*** Stored data ***
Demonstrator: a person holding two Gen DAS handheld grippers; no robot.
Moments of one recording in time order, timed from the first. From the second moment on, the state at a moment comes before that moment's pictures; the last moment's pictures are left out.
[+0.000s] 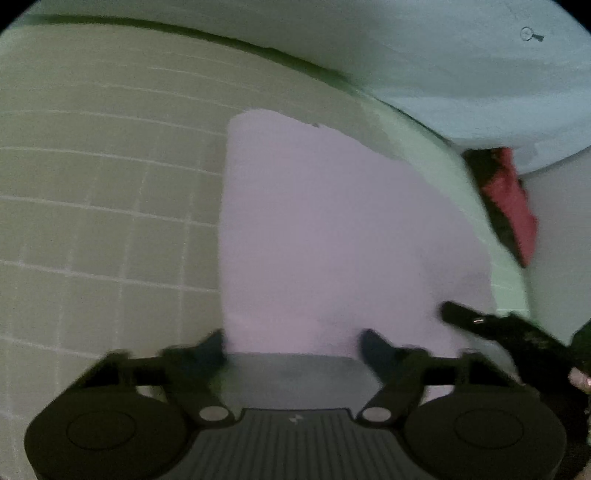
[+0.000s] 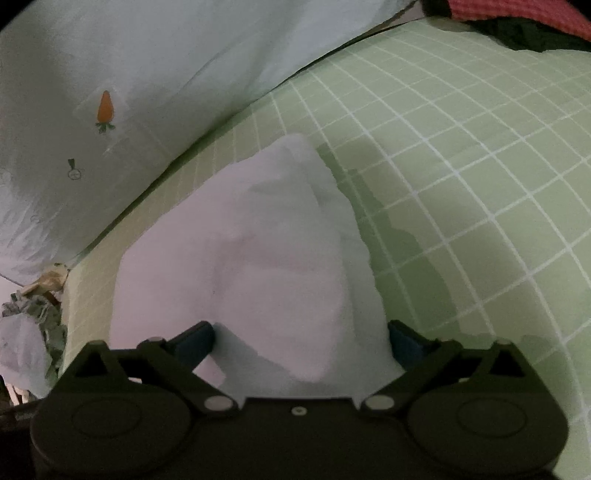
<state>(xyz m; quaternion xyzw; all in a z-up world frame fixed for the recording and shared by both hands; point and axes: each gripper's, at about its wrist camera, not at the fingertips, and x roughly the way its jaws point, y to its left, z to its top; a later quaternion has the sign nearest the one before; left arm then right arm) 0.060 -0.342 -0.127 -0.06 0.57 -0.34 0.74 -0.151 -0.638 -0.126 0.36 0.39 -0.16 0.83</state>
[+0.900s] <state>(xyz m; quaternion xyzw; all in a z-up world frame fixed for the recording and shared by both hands) -0.045 -0.621 -0.007 -0.06 0.40 -0.56 0.72 -0.289 -0.805 0.003 0.39 0.17 -0.25 0.87</state>
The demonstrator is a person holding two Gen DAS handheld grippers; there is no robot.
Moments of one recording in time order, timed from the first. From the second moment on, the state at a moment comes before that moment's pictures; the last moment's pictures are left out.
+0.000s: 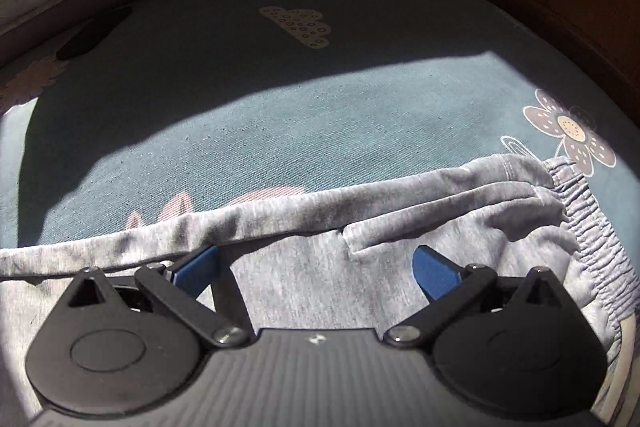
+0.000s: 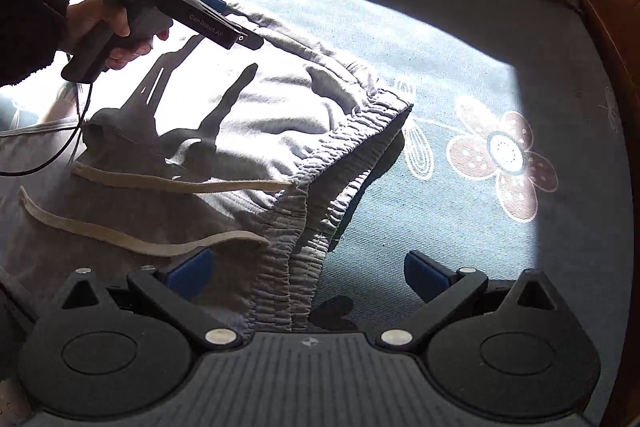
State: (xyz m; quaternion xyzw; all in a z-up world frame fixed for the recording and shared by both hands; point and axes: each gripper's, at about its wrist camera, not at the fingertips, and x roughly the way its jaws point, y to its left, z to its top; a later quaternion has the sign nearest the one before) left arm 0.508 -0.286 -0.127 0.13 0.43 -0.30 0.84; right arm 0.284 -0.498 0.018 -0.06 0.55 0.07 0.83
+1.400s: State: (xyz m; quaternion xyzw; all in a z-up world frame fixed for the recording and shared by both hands) left arm 0.494 -0.372 -0.093 0.32 0.36 -0.44 0.76; right arm 0.502 -0.576 -0.090 0.11 0.49 0.34 0.79
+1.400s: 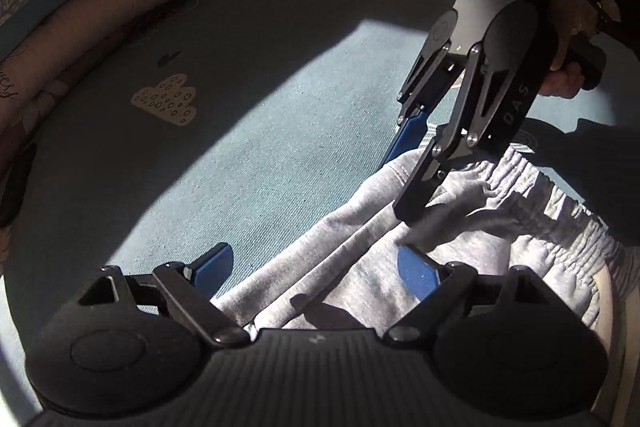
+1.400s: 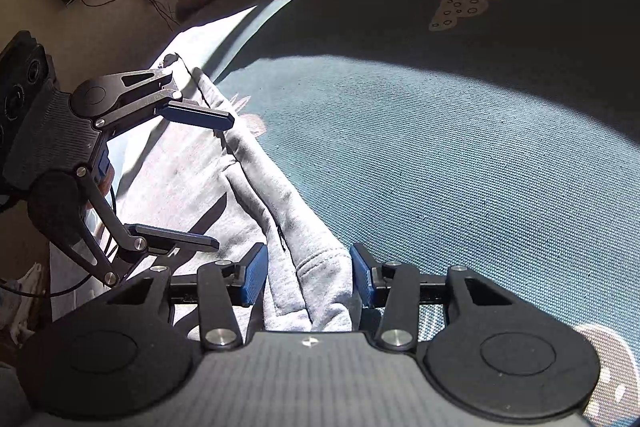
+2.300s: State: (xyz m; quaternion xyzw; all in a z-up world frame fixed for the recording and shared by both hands) left arm 0.483 -0.402 -0.091 0.52 0.34 -0.58 0.52; right arm 0.451 -0.527 -0.030 -0.12 0.41 0.38 0.82
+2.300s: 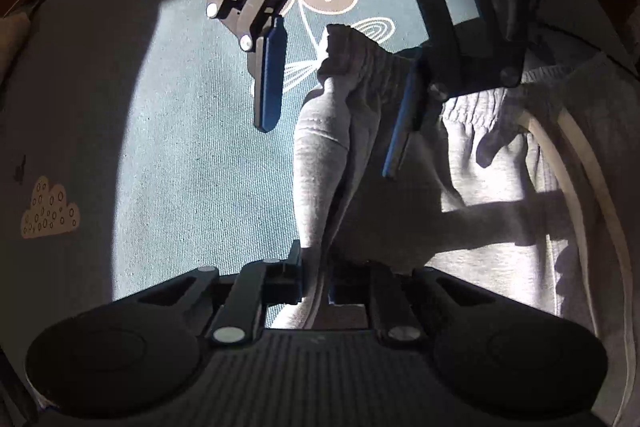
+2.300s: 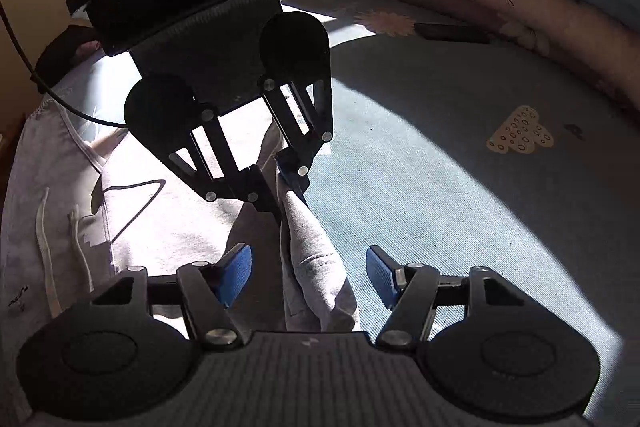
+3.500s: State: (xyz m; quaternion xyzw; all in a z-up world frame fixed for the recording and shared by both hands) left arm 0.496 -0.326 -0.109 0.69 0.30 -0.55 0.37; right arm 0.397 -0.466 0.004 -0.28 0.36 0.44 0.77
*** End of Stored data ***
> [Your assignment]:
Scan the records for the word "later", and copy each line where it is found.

> [Written response]:
<state>(xyz m; quaternion xyzw; all in a z-up world frame fixed for the recording and shared by both hands; point and axes: each gripper's, at about its wrist camera, not at the fingertips, and x roughly the way its jaws point, y to its left, z to its top; a later quaternion has the sign nearest the one before; left arm then right arm) 0.060 -0.342 -0.127 -0.06 0.57 -0.34 0.74 -0.151 -0.638 -0.126 0.36 0.39 -0.16 0.83</state>
State: (xyz m; quaternion xyzw; all in a z-up world frame fixed for the recording and shared by both hands; point and axes: each gripper's, at about its wrist camera, not at the fingertips, and x roughly the way its jaws point, y to its left, z to its top; a later quaternion has the sign nearest the one before) left arm 0.508 -0.286 -0.127 0.13 0.43 -0.30 0.84; right arm 0.284 -0.498 0.018 -0.06 0.55 0.07 0.83

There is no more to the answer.